Para El Andaloussi (2004, p. 115), “a pesquisa-ação inscreve-se em uma démarche globalizante que tenta articular teoria e prática, ordem e desordem, simples e complexo, objetivo e subjetivo, quantitativo e qualitativo, distanciamento e implicação do pesquisador, etc.”, que se baseia nas seguintes características: (i) a observação participante e estratégica permite o acesso aos fatos da realidade pesquisada pela “implicação do pesquisador e à consideração da intersubjetividade de todos os participantes” (Idem, 2004, p.120); (ii) a implicação se refere à permissão dada ao outro para se apropriar “de uma parte do nosso espaço e que nos aproprie em troca de uma parte de seu espaço” (Idem, 2004, p. 124), redistribuindo papéis, abrindo espaços e instituindo livre circulação entre pesquisa e ação; (iii) a complexidade se refere ao campo de paradoxos da pesquisa-ação que possui objetivos de ação, de pesquisa e de pesquisa-ação; é no agir interdependente entre participantes e pesquisador que o conhecimento é produzido e a realidade é transformada; (iv) o lugar do pesquisador remete a um duplo lugar “um tempo durante o qual ele trabalha para ver e fazer ver e um outro tempo em que ele levanta os dados acumulados pelo trabalho teórico” (idem, 2004, p. 129), assim está implicado, desempenhando um papel ativo na instalação do dispositivo para alcance de mudanças e produção de saber, negociando as bases do seu

engajamento dentro de um clima de confiança com base em relações transparentes e democráticas que se ancoram em objetivos práticos e teóricos; (v) a posição dos atores é a de contribuir “ativamente para o desenvolvimento da pesquisa por intermédio da prática, da formação e da avaliação”, ajudando a construir com liberdade a mudança desejada da qual deverá ser o maior beneficiado (p. 130-131); e (vi) parceria construída com base no respeito à liberdade dos participantes e aos seus ritmos, necessidades e valores. Desse modo, a pesquisa- ação é um sistema aberto e democrático em torno de uma problemática social em que o pesquisador deve assegurar respeito aos valores éticos, ritmo próprio de cada parceiro, participação de todos, permitindo trocas, informação e formação mútua, criando um clima de reciprocidade, com relações de igualdade, confiança e democracia.

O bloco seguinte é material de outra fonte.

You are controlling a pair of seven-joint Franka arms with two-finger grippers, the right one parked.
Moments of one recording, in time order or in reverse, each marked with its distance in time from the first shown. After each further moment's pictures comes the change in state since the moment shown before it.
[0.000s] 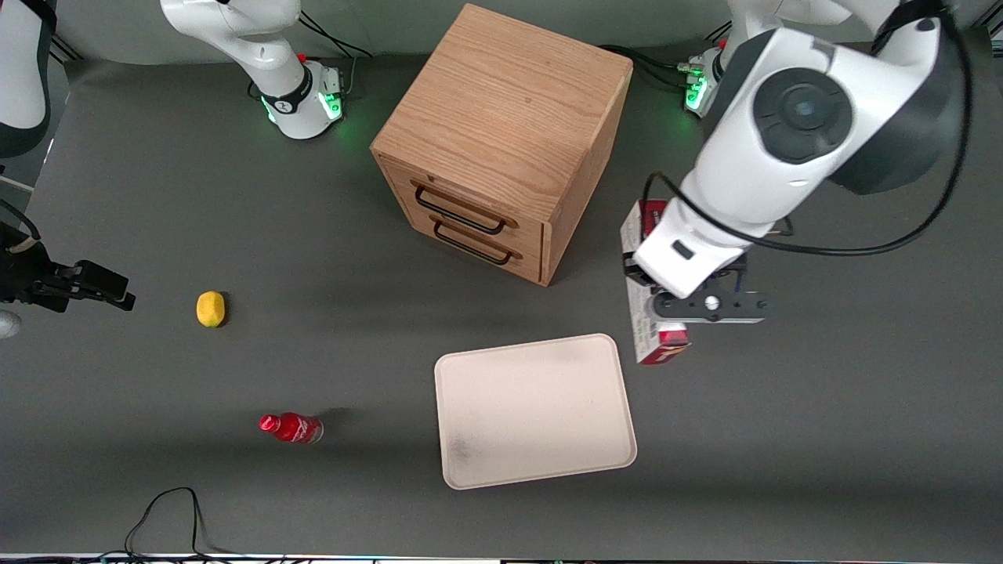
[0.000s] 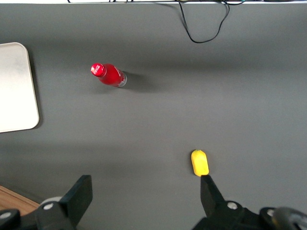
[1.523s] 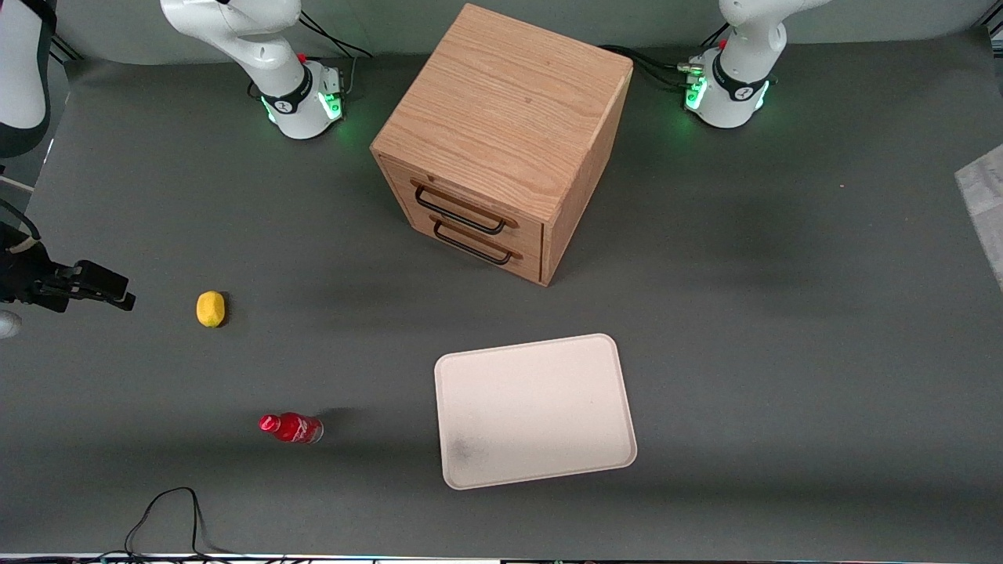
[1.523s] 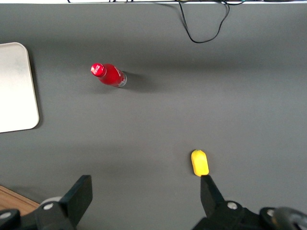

Com base nos autores estudados, se pode afirmar que a pesquisa-ação é uma abordagem facilitadora de construção coletiva de processos educativos para jovens e adultos, do tipo não formal, estruturantes de processos de desenvolvimento local por meio de aprendizagens colaborativas e produtoras de novos conhecimentos sobre o contexto, moldadas em tempos-espações favoráveis à transformação social por meio da participação democrática e cidadania ativa, concretizadas nos círculos de diálogo (MARQUES & FREITAS, 2017; BOHM, 2005; MATURANA & YÁÑEZ, 2009; PAIVA & SALES, 2013; TORRES & IRALA, 2014; FREIRE, 1976; FRAGOSO, 2005a; 2005b).